Anti-Backness exists in all forms of oppression experienced in the U.S., said Liu. Therefore, dismantling systems of white supremacy addresses other forms of oppression such as sexism and queerphobia, she added.
As it relates to educators, Liu suggested that teachers should “check from within” to combat anti-Blackness within their work.
“You have to think about who you are in relation to structures,” said Liu.
Liu said that while this thought process may be complex, it is necessary that teachers interrogate how they benefit, or not, from white-centric education systems and “move toward change.”
During the roundtable, panelists also discussed curriculum violence.
Curriculum violence is a deliberate manipulation of academic programming that compromises the intellectual or psychological well-being of learners, according to scholars Erhabor Ighodaro and Greg Wiggan in “Curriculum Violence: America’s New Civil Rights Issue.”
Dr.
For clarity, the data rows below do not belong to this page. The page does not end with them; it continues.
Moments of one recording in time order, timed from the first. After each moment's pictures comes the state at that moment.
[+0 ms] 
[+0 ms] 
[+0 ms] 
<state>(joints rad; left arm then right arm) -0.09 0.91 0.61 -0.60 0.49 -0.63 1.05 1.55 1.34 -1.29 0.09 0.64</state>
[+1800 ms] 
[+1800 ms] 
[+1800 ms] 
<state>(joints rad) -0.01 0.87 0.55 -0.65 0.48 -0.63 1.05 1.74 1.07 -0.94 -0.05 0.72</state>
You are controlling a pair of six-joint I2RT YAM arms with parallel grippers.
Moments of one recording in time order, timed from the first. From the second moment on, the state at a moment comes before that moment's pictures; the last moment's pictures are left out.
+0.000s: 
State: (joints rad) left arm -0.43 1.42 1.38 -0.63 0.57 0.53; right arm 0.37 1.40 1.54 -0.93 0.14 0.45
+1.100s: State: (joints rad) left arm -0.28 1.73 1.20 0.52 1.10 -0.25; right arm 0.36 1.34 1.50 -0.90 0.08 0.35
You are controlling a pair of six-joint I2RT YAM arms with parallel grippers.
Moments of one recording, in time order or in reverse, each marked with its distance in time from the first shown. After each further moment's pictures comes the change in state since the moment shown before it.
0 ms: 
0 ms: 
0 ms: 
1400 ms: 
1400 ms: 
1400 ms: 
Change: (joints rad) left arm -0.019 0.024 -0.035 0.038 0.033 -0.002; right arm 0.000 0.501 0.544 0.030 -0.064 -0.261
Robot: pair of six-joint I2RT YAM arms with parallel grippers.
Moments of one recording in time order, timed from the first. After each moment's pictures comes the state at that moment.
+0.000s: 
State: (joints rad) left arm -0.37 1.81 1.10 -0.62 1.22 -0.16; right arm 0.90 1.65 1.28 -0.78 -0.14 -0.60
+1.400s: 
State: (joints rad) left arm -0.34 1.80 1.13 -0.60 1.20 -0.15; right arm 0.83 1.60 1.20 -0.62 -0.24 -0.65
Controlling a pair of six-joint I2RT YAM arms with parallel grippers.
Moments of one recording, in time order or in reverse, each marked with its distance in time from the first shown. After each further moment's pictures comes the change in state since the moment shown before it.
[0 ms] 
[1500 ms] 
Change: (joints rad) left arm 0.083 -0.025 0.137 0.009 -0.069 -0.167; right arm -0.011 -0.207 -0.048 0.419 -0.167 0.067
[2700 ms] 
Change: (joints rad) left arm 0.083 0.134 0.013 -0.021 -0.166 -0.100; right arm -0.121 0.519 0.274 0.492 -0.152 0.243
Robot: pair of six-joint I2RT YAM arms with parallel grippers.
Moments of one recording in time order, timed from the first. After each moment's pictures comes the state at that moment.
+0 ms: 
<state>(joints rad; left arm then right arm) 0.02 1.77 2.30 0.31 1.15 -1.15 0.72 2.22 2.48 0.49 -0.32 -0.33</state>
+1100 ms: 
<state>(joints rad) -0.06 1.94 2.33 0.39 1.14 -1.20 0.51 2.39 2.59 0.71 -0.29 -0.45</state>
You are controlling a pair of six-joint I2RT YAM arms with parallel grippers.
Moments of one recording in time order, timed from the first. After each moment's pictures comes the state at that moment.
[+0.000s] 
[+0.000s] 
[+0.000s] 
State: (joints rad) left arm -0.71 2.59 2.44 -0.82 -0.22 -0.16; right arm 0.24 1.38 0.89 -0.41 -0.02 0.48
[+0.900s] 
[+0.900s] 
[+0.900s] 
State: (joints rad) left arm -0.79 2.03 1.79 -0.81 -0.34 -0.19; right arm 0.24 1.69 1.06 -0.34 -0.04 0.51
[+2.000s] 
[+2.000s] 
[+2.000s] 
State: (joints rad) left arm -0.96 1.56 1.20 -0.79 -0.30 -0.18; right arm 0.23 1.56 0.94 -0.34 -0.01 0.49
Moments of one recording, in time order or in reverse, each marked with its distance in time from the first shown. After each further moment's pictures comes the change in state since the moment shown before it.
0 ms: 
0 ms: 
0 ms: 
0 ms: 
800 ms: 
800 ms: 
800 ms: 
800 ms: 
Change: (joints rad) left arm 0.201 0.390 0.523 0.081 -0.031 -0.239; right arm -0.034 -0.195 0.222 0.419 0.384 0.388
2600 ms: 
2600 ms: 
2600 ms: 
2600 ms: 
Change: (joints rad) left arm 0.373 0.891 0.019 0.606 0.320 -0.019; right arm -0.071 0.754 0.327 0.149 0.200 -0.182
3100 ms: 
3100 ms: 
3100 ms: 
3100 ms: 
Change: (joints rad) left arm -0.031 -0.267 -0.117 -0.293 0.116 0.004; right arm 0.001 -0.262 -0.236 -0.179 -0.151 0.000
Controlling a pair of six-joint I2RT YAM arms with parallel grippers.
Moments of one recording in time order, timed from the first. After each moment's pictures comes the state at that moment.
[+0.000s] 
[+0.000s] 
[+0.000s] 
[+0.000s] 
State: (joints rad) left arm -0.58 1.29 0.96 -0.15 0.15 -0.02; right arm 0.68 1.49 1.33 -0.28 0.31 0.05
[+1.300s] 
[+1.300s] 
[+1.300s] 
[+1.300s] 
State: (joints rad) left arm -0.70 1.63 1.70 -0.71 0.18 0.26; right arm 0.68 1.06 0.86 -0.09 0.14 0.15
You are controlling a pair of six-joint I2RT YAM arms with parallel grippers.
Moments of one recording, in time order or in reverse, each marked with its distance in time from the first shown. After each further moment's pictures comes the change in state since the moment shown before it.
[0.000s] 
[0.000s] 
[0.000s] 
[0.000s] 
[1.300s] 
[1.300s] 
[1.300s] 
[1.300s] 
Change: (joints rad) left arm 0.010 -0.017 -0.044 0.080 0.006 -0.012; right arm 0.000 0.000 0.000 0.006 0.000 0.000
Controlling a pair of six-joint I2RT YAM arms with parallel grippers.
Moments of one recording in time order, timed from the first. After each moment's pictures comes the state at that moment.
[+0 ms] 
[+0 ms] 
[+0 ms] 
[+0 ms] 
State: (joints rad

Stephanie Jones, one of the panelists and the assistant professor of education at Grinnell College in Iowa, referenced curriculum violence when mentioning how teachers in the classroom — intentionally or subtly — can perpetuate racist stereotypes that harm and dehumanize students of color.
She said that an example of curriculum violence can be seen when history teachers describe white settlers as “benevolent” and say they fought for the South in the Civil War, but not because they believed in enslavement.
Jones believes this is a form of brainwashing because it tries justify the abstract of the South while ignoring the harm inflicted upon Black people through slavery.
“[Teachers] engage in violence against Black and Brown students of color who have to sit through, witness and endure these violent narratives,” said Liu in agreement.